→ GIVEN DATA:

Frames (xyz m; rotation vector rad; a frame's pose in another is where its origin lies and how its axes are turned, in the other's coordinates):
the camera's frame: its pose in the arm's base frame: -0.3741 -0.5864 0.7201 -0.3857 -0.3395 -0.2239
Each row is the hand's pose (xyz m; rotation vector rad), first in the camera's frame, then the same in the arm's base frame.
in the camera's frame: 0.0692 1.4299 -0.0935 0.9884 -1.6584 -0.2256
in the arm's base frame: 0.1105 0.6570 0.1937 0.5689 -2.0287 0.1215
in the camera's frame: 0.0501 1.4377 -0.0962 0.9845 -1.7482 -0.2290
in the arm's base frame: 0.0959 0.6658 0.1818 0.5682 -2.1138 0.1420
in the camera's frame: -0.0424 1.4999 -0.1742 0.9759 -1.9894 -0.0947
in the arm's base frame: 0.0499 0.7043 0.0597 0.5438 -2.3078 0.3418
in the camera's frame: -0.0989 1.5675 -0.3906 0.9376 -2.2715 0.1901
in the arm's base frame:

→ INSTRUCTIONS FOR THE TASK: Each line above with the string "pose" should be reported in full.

→ YOUR SOLUTION:
Frames (xyz m; rotation vector rad; a frame's pose in another is where its origin lies and how its axes are turned, in the other's coordinates):
the camera's frame: its pose in the arm's base frame: -0.3741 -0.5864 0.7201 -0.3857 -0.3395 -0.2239
Each row is the hand's pose (xyz m; rotation vector rad), first in the camera's frame, then the same in the arm's base frame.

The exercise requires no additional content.